Então, o mancebo, que vê e ouve tudo isso, que, por outro lado, ouve os discursos do pai, vê de perto as suas ocupações e compara-as com as dos outros, sente-se atraído de dois lados: pelo pai, que rega e faz crescer o elemento racional da sua alma, e pelos outros, que fortalecem os seus desejos e paixões; como o seu carácter não é vicioso, apenas teve más companhias, escolhe o meio entre os dois partidos que o atraem, entrega o governo da sua alma ao princípio intermédio de ambição e cólera e torna-se um homem altivo e enamorado de honras.
- Descreveste muito bem, segundo me parece, a origem e desenvolvimento desse carácter.

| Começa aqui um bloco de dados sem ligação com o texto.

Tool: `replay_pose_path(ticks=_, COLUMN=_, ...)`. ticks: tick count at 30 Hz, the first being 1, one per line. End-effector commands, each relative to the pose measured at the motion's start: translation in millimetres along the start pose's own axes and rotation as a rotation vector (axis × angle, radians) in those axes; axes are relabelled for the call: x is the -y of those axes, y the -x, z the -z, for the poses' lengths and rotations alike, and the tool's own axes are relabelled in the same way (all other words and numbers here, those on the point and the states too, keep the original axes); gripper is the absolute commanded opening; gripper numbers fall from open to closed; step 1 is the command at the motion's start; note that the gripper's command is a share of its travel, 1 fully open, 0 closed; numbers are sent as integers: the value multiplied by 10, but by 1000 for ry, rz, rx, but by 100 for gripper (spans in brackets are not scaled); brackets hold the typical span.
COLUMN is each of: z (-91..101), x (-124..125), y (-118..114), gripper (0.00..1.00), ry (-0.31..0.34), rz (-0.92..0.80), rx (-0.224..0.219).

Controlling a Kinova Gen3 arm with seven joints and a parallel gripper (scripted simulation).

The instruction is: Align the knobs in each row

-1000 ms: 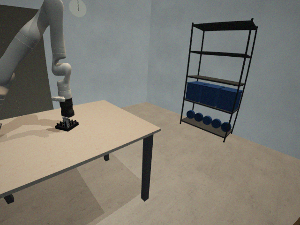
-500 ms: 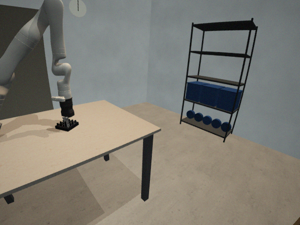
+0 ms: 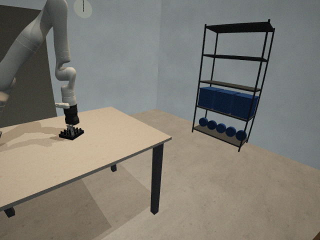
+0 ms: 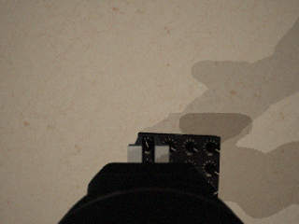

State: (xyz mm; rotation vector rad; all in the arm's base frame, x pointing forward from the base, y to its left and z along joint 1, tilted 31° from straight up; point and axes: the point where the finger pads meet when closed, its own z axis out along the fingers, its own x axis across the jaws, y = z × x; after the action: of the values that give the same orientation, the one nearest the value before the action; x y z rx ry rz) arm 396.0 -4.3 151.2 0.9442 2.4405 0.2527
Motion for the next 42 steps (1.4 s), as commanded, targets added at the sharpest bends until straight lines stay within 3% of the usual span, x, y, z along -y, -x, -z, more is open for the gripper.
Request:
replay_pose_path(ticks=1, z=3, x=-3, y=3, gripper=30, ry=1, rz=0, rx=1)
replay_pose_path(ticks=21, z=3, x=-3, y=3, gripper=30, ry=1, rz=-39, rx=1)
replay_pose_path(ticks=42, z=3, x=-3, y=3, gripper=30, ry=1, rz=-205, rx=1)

- Temos então - disse eu - a segunda constituição e o segundo tipo de homem.
-Assim é.
- Depois disto, falaremos, como Ésquilo, «de outro homem alinhado em
face de outro Estado», ou, antes, seguindo a ordem que adoptámos, começaremos pelo Estado?
- Certamente - disse ele.
- Creio que é a oligarquia que se segue ao governo precedente.
- Que espécie de constituição entendes por oligarquia? - perguntou.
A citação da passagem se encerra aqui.